[Work order]: Transcribe all of the data exactly. Omit the pictures.

[Records supplied]:
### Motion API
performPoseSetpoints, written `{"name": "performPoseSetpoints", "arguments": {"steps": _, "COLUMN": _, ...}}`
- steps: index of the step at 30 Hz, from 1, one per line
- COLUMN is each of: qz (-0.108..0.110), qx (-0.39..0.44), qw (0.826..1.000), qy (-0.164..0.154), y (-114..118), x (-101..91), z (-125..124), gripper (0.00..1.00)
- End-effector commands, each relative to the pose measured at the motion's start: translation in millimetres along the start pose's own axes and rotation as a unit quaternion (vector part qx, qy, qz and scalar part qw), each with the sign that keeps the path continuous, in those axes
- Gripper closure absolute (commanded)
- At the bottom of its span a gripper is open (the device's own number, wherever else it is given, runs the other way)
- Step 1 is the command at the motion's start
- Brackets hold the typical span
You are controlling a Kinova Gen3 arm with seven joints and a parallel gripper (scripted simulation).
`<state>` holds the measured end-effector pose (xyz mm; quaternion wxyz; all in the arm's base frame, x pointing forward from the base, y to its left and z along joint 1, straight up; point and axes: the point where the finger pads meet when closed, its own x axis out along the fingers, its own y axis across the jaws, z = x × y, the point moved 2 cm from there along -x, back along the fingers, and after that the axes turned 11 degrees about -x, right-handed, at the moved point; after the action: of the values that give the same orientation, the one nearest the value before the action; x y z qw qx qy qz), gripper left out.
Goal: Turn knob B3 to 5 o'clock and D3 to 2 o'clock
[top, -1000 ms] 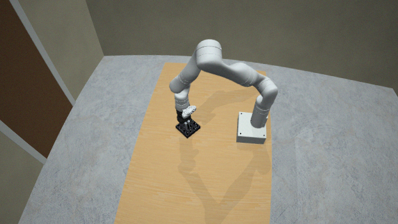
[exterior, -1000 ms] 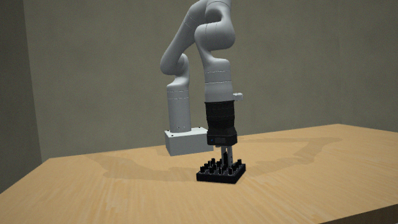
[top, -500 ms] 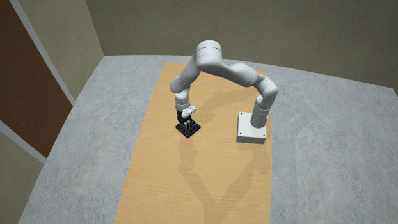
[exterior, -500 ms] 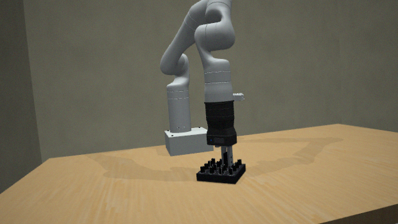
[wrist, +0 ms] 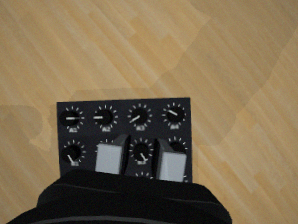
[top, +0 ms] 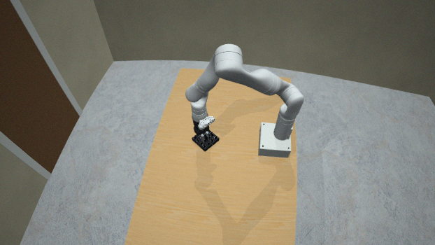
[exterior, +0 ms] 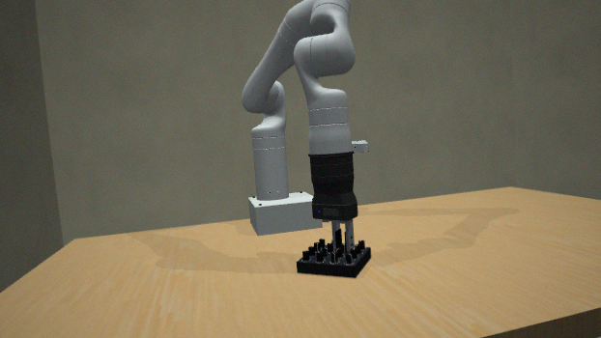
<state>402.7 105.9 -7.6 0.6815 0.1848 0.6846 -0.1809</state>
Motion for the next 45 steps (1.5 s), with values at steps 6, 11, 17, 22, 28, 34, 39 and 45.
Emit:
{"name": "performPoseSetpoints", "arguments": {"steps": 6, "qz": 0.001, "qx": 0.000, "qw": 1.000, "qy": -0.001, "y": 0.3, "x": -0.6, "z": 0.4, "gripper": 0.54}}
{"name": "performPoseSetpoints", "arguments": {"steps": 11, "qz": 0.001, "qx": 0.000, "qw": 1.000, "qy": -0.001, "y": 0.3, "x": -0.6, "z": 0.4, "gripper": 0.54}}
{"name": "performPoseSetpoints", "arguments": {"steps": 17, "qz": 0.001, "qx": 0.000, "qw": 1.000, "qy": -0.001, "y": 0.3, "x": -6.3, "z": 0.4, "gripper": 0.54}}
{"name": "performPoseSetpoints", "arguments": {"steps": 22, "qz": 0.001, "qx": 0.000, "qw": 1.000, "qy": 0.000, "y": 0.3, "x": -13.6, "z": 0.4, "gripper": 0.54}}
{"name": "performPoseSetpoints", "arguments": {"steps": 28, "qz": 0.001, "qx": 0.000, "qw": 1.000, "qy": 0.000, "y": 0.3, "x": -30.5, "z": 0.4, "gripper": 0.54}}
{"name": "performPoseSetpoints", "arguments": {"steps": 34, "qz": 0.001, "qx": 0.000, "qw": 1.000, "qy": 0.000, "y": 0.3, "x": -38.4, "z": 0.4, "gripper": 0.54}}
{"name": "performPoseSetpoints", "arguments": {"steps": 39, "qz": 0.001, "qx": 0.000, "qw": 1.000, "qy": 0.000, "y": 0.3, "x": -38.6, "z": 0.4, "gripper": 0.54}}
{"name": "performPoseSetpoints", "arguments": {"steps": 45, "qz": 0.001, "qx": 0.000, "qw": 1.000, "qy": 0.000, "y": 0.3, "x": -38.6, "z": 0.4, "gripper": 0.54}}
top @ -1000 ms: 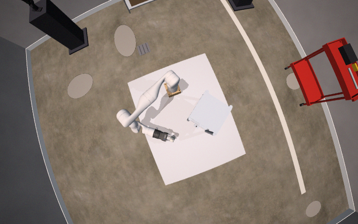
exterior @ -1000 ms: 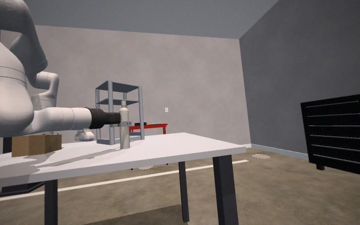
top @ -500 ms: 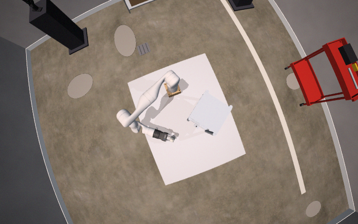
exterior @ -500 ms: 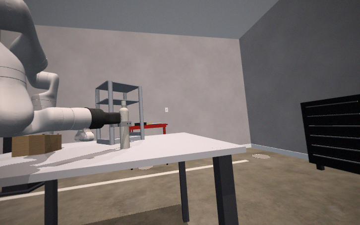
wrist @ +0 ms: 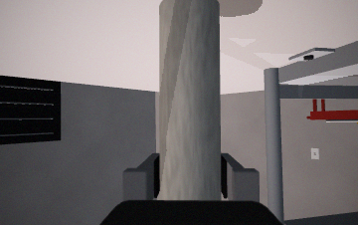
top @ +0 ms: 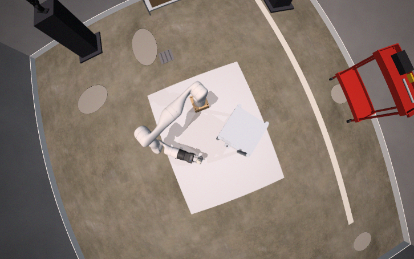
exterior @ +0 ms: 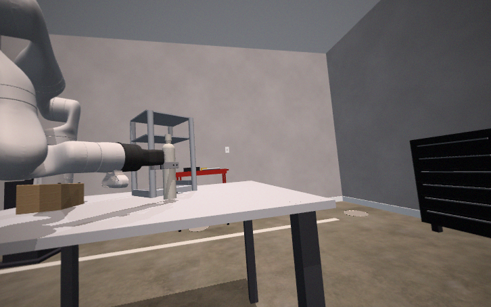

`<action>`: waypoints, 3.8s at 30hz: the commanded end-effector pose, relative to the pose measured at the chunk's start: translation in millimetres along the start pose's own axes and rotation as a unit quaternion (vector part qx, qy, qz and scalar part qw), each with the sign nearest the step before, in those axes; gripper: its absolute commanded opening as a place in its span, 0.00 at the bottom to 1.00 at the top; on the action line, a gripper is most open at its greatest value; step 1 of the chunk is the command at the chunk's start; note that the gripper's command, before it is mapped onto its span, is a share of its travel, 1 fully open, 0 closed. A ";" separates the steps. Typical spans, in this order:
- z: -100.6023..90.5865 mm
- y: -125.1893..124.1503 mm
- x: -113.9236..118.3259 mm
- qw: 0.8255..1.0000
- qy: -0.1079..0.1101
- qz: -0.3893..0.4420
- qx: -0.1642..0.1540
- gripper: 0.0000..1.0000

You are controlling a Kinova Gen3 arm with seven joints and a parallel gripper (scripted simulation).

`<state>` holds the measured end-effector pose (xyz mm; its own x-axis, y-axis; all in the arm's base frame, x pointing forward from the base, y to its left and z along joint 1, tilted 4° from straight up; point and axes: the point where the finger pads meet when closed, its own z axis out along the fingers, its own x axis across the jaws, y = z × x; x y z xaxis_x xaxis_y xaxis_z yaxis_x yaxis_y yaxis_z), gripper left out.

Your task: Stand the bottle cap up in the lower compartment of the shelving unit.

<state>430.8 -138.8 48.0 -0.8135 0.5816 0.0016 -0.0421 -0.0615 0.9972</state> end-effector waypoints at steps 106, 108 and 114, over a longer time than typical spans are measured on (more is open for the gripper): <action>-74.3 26.2 24.3 1.000 0.000 -0.003 0.003 0.00; -73.9 26.2 25.5 1.000 0.000 -0.003 0.003 0.00; -72.4 26.3 30.3 1.000 0.000 -0.002 0.003 0.00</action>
<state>366.5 -182.6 70.0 -0.8136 0.5814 0.0015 -0.0431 -0.0628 0.9971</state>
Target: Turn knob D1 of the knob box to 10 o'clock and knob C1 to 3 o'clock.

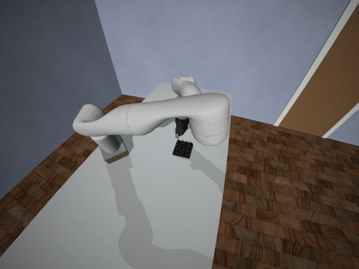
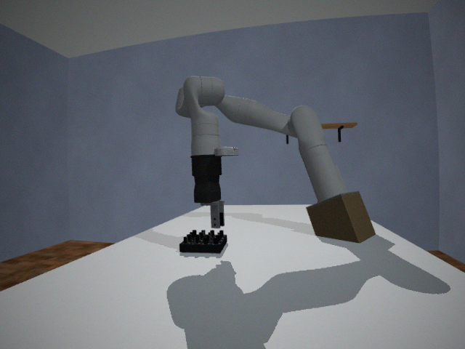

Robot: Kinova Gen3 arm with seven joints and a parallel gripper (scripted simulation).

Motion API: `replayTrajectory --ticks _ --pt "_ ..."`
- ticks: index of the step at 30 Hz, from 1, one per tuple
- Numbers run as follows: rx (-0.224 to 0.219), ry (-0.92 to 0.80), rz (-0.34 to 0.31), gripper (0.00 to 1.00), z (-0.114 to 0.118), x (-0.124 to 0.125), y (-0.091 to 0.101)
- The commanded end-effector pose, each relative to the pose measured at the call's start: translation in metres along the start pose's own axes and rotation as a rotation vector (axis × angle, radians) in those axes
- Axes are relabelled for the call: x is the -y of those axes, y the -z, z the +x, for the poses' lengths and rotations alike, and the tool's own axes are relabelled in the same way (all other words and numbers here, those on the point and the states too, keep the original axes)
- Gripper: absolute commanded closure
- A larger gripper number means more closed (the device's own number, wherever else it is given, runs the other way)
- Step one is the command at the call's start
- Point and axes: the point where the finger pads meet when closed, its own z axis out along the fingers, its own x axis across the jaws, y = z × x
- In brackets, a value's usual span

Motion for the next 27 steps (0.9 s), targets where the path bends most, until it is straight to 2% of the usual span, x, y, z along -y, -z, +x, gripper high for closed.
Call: replayTrajectory --ticks 1,7,27 --pt "-0.001 -0.038 -0.002 0.54 0.0013 0.0013 0.0011" --pt "0.003 -0.131 -0.001 0.54 0.0025 0.0035 0.0011" --pt "0.019 -0.683 -0.002 0.54 0.0091 0.0104 0.0019"
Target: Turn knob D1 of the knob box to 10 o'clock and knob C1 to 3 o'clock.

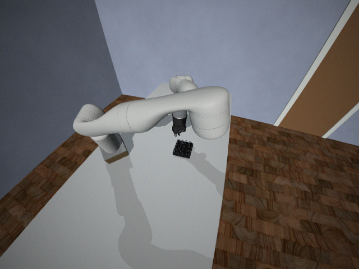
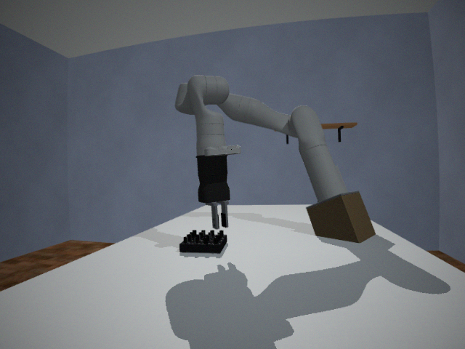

[Expected answer]:
### Motion API
performPoseSetpoints, written `{"name": "performPoseSetpoints", "arguments": {"steps": _, "COLUMN": _, ...}}`
- steps: index of the step at 30 Hz, from 1, one per line
- COLUMN is each of: qz (-0.108..0.110), qx (-0.39..0.44), qw (0.826..1.000), qy (-0.164..0.154), y (-114..118), x (-101..91), z (-125..124), gripper (0.00..1.00)
- End-effector commands, each relative to the pose measured at the motion's start: translation in millimetres along the start pose's own axes and rotation as a unit quaternion (vector part qx, qy, qz and scalar part qw), each with the sign that keeps the path continuous, in those axes
- Gripper closure absolute (commanded)
- At the bottom of its span a gripper is open (the device's own number, wherever else it is given, runs the other way)
- Step 1 is the command at the motion's start
- Brackets hold the typical span
You are controlling a Kinova Gen3 arm with seven joints and a parallel gripper (scripted simulation).
`<state>` holds the measured end-effector pose (xyz mm; quaternion wxyz; all in the arm's base frame, x pointing forward from the base, y to its left and z along joint 1, straight up; point and axes: the point where the finger pads meet when closed, its own x axis out along the fingers, its own y axis across the jaws, z = x × y, the point moved 2 cm from there along -x, back along the fingers, and after that the axes turned 11 degrees about -x, right-handed, at the moved point; after the action: of the values that give the same orientation, the one nearest the value before the action; x y z qw qx qy qz), gripper left out.
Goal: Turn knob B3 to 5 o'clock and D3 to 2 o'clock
[top, -1000 ms] 
[exterior, -1000 ms] 
[top, -500 ms] 
[exterior, -500 ms] 
[wrist, +0 ms] 
[top, +0 ms] 
[exterior, +0 ms] 
<state>402.7 105.9 -7.6 0.6815 0.1848 0.6846 -0.1809</state>
Motion for the next 45 steps (1.5 s), with values at steps 6, 11, 17, 22, 28, 34, 39 and 45.
Emit:
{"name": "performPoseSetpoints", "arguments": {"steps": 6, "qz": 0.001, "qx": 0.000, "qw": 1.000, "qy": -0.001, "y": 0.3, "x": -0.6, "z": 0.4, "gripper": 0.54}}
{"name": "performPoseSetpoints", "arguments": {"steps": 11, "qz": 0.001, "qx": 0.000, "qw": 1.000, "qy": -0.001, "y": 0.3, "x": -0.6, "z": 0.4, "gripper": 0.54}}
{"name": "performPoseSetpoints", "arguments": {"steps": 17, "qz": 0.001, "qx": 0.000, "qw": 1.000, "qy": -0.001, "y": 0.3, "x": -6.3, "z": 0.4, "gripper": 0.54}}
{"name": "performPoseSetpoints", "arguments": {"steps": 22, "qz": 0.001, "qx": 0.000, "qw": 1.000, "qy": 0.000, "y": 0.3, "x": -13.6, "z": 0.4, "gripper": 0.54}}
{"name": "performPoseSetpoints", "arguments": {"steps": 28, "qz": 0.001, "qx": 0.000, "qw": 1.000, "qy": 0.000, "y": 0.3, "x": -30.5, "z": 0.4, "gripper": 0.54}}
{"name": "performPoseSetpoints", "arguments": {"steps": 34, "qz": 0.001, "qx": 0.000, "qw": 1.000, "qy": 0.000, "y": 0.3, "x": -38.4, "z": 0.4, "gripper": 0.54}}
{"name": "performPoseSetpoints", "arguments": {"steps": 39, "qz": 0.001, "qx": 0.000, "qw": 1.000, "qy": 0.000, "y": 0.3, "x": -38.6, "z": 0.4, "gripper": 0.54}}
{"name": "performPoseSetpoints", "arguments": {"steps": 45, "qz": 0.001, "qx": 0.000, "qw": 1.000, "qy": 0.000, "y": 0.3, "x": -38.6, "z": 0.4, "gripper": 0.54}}
top @ -1000 ms: 
exterior @ -1000 ms: 
top @ -500 ms: 
exterior @ -500 ms: 
wrist @ +0 ms: 
top @ +0 ms: 
exterior @ +0 ms: 

`<action>`: waypoints, 3.8s at 30hz: the commanded end-effector pose, relative to the pose measured at the chunk's start: translation in millimetres along the start pose's own axes and rotation as a unit quaternion (vector part qx, qy, qz and scalar part qw), each with the sign nearest the step before, in those axes; gripper: its absolute commanded opening as a place in its span, 0.00 at the bottom to 1.00 at the top; on the action line, a gripper is most open at its greatest value; step 1 of the chunk is the command at the chunk's start; note that the gripper's command, before it is mapped onto its span, is a share of its travel, 1 fully open, 0 closed. A ";" separates the steps. Typical spans, in this order:
- z: -100.6023..90.5865 mm
- y: -125.1893..124.1503 mm
- x: -113.9236..118.3259 mm
- qw: 0.8255..1.0000
- qy: -0.1079..0.1101
- qz: -0.3893..0.4420
- qx: -0.1642..0.1540
- gripper: 0.0000..1.0000

You are controlling a Kinova Gen3 arm with seven joints and a parallel gripper (scripted simulation).

`<state>` holds the measured end-effector pose (xyz mm; its own x-axis, y-axis; all in the arm's base frame, x pointing forward from the base, y to its left and z along joint 1, tilted 4° from straight up; point and axes: the point where the finger pads meet when closed, its own z axis out along the fingers, its own x axis across the jaws, y = z × x; x y z xaxis_x xaxis_y xaxis_z yaxis_x yaxis_y yaxis_z), gripper left out.

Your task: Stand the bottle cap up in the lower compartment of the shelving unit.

<state>430.8 -138.8 48.0 -0.8135 0.5816 0.0016 -0.0421 -0.0615 0.9972</state> end-effector waypoints at steps 106, 108 and 114, over a longer time than typical spans are measured on (more is open for the gripper): <action>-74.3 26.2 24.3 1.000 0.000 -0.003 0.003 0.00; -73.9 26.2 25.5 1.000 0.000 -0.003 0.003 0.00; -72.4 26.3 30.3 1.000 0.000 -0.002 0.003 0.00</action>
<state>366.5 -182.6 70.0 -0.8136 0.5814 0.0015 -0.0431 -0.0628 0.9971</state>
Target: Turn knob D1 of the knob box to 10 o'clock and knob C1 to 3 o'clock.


Robot: Kinova Gen3 arm with seven joints and a parallel gripper (scripted simulation).

Motion API: `replayTrajectory --ticks _ --pt "_ ..."`
- ticks: index of the step at 30 Hz, from 1, one per tuple
- Numbers run as follows: rx (-0.224 to 0.219), ry (-0.92 to 0.80), rz (-0.34 to 0.31), gripper (0.00 to 1.00), z (-0.114 to 0.118), x (-0.124 to 0.125), y (-0.091 to 0.101)
- The commanded end-effector pose, each relative to the pose measured at the call's start: translation in metres along the start pose's own axes and rotation as a rotation vector (axis × angle, radians) in those axes
- Axes are relabelled for the call: x is the -y of those axes, y the -z, z the +x, for the poses' lengths and rotations alike, and the tool's own axes are relabelled in the same way (all other words and numbers here, those on the point and the states too, keep the original axes)
- Gripper: absolute commanded closure
- A larger gripper number means more closed (the device's own number, wherever else it is given, runs the other way)
- Step one is the command at the call's start
- Point and axes: the point where the finger pads meet when closed, its own z axis out along the fingers, its own x axis across the jaws, y = z × x
- In brackets, a value's usual span

Motion for the next 27 steps (0.9 s), targets where the path bends most, until it is straight to 2% of the usual span, x, y, z along -y, -z, +x, gripper high for closed.
Call: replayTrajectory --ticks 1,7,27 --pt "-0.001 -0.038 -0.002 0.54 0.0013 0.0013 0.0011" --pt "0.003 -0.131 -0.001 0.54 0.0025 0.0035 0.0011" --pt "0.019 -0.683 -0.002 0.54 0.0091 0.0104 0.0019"
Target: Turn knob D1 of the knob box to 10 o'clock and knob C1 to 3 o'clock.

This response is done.